WHAT YOU HAVE TO DO → Set out exactly, line by line, the stretch of data below that begins at the line containing "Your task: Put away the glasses" and ends at the line containing "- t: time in", with both ends kept.

SUPPLIED RECORDS →
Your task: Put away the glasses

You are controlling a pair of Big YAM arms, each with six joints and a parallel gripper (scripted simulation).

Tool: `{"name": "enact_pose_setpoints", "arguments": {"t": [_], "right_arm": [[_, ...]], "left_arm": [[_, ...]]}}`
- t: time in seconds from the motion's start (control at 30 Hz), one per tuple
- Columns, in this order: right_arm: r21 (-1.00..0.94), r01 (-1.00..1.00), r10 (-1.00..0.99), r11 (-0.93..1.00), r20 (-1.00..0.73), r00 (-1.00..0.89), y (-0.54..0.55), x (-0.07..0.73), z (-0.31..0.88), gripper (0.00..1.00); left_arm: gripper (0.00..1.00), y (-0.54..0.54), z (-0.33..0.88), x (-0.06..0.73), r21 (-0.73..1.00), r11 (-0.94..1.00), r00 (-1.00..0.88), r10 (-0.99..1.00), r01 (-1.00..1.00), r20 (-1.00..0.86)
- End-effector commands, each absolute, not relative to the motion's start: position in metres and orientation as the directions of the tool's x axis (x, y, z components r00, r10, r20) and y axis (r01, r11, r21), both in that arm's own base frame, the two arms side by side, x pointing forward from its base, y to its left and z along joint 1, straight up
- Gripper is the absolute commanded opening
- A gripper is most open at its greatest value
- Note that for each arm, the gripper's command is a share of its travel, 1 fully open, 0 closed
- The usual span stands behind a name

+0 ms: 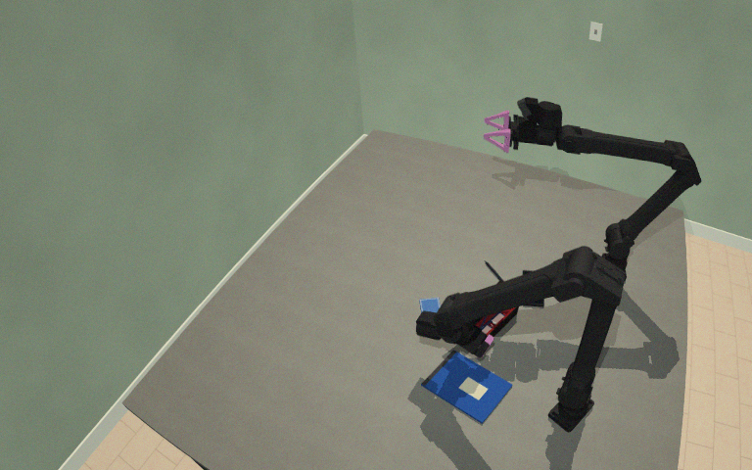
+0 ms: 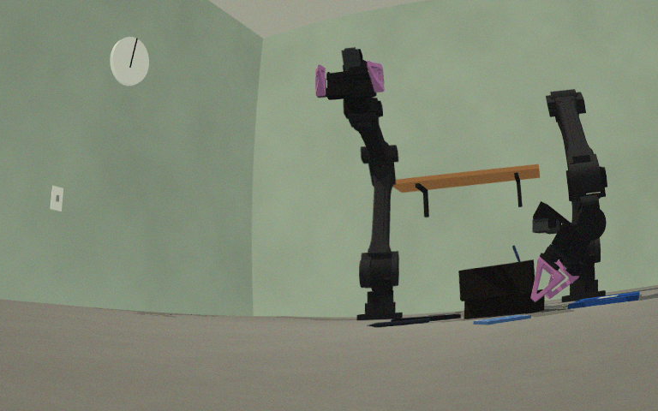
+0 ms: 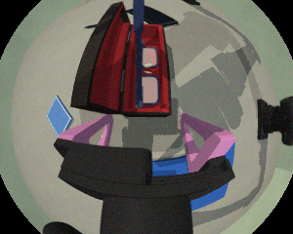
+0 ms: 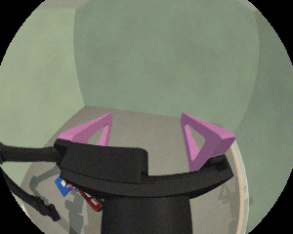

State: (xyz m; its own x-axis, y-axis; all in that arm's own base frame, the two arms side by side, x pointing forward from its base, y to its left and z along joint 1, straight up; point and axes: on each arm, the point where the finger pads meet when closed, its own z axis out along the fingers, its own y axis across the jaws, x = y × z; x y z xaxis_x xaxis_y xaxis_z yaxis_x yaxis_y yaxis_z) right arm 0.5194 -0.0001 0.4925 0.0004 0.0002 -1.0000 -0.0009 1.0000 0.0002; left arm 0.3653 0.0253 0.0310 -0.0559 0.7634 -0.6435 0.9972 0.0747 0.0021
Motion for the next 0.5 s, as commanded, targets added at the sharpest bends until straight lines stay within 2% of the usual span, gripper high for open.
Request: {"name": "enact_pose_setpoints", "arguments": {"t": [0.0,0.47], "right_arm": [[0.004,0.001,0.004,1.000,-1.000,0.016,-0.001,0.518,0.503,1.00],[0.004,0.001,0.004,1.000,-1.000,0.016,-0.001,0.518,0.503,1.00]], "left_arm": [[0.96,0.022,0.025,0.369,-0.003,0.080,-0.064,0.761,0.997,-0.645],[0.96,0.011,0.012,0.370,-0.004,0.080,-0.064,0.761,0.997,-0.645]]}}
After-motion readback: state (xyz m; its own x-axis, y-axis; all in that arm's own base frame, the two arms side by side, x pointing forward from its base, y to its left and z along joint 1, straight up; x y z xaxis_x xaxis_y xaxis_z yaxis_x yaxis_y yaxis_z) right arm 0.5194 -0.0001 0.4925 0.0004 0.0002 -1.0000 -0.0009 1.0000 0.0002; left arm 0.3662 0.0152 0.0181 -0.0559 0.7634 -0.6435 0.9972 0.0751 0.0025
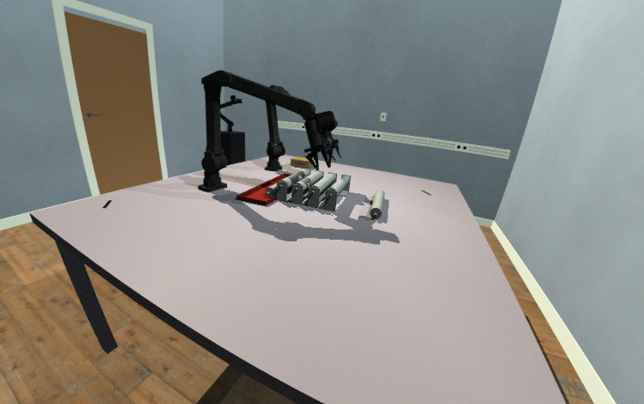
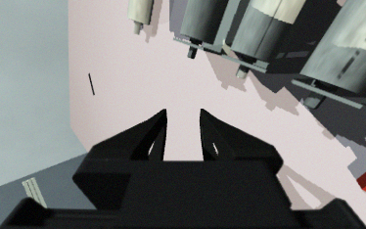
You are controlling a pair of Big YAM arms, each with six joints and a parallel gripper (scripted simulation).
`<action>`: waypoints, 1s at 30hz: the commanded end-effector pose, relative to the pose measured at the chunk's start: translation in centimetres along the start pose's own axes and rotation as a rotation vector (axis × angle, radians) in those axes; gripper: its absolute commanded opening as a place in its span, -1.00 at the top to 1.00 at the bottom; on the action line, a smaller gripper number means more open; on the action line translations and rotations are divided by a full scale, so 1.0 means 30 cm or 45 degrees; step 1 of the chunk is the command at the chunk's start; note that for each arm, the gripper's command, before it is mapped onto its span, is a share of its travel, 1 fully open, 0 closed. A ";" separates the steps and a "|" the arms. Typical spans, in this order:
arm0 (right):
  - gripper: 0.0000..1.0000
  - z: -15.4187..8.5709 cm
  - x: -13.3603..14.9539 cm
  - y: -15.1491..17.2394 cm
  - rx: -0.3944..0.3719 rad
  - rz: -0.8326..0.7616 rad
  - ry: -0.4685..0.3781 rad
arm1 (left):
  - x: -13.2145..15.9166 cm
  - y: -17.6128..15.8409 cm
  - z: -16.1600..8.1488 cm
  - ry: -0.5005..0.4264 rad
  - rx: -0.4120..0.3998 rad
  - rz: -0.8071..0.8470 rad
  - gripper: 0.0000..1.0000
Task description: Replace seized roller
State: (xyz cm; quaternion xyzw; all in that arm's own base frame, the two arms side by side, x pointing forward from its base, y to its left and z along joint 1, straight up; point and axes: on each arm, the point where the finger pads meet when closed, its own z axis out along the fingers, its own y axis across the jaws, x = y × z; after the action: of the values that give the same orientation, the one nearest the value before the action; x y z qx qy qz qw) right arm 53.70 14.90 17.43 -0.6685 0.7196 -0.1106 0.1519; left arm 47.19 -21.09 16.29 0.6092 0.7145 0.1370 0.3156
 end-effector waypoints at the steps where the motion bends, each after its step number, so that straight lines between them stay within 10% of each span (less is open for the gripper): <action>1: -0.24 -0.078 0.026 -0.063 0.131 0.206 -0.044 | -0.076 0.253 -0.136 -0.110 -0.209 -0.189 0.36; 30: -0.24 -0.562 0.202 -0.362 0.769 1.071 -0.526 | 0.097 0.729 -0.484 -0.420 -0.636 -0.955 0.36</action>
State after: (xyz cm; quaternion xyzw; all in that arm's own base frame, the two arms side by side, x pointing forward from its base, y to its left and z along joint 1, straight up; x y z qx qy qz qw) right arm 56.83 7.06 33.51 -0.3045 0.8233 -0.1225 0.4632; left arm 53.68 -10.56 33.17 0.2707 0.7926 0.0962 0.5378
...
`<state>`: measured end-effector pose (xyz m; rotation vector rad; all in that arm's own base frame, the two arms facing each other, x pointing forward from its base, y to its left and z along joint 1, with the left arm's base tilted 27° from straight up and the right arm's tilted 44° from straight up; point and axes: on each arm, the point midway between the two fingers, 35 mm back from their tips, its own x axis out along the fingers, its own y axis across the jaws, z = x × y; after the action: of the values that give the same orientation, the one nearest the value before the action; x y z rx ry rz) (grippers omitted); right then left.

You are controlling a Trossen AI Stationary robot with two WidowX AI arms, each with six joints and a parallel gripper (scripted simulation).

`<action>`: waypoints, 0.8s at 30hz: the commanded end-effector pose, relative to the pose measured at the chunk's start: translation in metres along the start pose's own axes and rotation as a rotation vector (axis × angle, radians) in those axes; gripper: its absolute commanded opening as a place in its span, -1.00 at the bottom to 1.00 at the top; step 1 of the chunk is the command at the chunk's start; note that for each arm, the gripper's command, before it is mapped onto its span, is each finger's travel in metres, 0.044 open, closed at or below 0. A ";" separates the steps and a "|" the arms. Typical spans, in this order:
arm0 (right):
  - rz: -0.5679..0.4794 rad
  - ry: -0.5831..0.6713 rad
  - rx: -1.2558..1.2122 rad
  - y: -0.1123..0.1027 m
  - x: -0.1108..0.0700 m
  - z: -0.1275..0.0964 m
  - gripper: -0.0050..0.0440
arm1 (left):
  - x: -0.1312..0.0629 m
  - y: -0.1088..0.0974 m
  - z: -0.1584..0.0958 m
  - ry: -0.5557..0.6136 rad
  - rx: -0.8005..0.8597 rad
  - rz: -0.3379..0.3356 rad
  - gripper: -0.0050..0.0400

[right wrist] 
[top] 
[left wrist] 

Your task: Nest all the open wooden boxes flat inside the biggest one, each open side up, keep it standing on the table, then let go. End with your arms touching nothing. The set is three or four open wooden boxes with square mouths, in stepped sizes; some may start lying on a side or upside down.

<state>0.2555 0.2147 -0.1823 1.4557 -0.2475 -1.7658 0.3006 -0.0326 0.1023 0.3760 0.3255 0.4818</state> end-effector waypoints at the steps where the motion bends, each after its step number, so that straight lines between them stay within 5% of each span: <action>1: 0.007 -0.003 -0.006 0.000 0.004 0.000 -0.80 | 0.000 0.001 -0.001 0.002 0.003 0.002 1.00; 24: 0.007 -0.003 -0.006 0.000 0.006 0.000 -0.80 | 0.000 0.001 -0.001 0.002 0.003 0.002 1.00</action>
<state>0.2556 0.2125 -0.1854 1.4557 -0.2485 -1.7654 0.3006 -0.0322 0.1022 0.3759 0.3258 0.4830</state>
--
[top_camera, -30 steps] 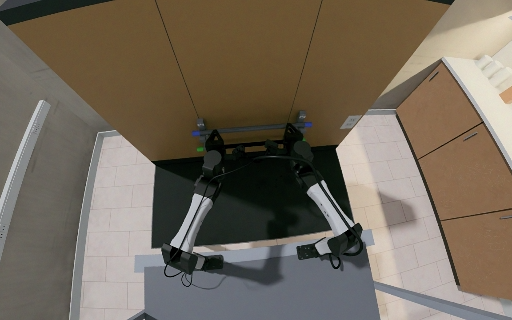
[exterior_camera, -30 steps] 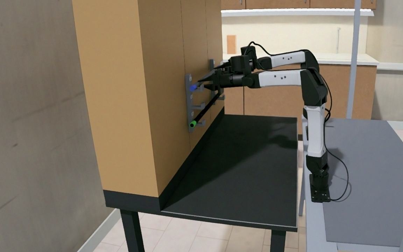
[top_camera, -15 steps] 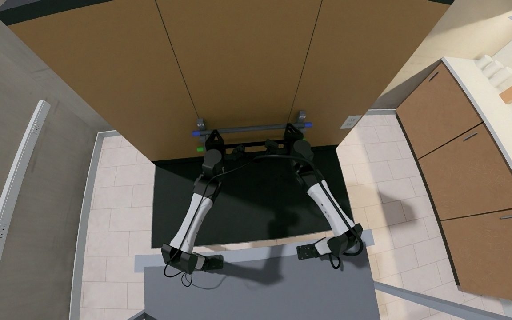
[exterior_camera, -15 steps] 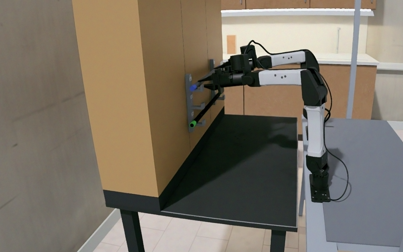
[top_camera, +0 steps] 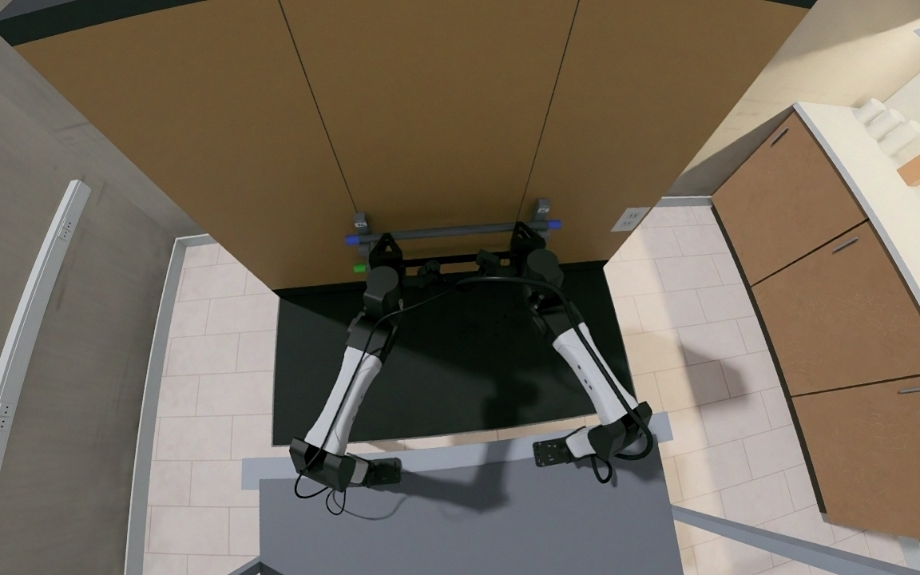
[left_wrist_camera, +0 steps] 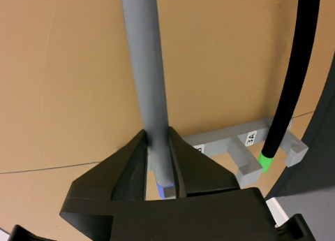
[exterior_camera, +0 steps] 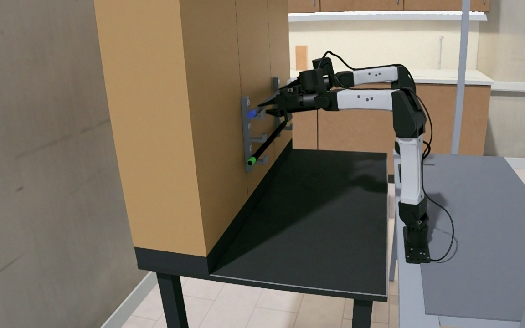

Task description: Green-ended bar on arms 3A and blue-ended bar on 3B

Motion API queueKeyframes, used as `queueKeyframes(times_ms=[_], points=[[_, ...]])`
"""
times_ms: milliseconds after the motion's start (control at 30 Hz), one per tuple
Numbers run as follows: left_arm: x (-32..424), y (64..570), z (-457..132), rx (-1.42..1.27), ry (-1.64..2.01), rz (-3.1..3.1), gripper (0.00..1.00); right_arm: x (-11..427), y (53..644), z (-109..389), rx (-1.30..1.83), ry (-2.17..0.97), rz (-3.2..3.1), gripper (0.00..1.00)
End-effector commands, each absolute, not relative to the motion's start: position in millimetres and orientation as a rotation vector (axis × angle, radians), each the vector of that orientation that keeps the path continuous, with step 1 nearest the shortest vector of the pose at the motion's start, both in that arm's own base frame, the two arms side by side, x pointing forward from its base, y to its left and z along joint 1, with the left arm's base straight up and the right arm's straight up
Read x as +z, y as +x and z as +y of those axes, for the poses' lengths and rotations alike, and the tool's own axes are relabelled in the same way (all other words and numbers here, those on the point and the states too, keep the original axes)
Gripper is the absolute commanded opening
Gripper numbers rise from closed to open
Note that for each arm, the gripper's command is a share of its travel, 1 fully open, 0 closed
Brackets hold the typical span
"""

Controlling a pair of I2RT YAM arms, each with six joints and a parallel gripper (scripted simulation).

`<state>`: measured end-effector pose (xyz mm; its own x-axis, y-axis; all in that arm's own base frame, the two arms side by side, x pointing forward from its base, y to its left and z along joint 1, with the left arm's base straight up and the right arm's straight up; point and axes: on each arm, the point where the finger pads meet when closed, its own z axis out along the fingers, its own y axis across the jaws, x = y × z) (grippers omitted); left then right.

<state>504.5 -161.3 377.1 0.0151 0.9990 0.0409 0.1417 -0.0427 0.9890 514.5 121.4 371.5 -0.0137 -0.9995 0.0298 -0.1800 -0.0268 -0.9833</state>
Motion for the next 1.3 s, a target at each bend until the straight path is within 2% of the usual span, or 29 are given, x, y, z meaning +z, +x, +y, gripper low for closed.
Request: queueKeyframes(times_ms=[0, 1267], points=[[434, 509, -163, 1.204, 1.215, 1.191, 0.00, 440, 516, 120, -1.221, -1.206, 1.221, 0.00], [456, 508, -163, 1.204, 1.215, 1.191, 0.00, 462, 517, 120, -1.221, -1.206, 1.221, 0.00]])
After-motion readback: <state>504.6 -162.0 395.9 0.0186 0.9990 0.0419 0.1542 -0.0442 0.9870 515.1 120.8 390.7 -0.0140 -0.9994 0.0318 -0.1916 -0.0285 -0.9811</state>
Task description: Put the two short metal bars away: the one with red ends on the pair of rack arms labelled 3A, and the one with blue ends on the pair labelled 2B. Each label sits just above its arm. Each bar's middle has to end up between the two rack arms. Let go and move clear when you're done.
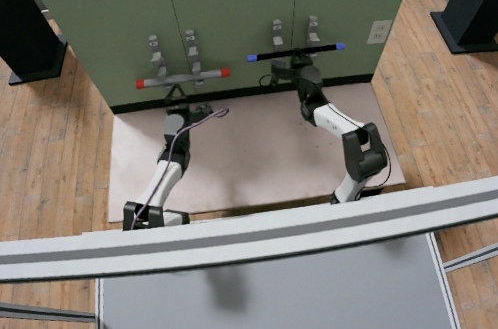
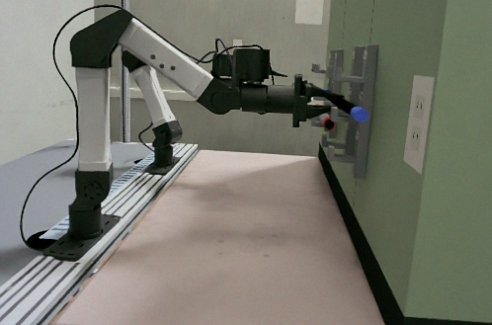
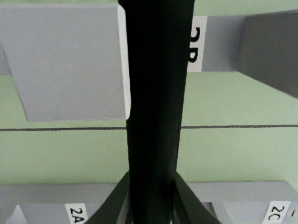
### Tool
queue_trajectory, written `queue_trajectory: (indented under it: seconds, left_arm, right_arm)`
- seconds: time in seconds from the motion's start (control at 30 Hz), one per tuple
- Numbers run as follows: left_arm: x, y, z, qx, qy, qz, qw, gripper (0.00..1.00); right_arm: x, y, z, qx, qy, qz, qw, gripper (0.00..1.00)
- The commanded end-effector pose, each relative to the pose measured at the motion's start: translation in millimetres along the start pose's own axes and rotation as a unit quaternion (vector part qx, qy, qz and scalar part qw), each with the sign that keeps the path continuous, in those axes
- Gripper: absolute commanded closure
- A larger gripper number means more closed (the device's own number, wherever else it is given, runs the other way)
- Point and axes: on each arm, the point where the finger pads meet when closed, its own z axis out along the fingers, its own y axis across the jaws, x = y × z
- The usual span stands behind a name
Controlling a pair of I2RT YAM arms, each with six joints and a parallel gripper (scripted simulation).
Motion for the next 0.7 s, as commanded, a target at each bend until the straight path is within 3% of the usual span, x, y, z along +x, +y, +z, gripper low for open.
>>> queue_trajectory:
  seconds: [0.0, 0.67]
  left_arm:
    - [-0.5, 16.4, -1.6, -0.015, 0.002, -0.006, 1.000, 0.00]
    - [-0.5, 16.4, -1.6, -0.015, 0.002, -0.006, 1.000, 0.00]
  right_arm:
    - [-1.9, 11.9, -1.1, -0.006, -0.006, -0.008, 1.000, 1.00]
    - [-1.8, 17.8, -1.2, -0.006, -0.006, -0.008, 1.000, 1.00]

RESPONSE TO THIS EXERCISE →
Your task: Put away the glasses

You are controlling a pair of Big YAM arms, each with six joints and a parallel gripper (scripted simulation).

Tool: `{"name": "enact_pose_setpoints", "arguments": {"t": [_], "right_arm": [[_, ...]], "left_arm": [[_, ...]]}}`
- t: time in seconds from the motion's start (control at 30 Hz), one per tuple

This output is now complete.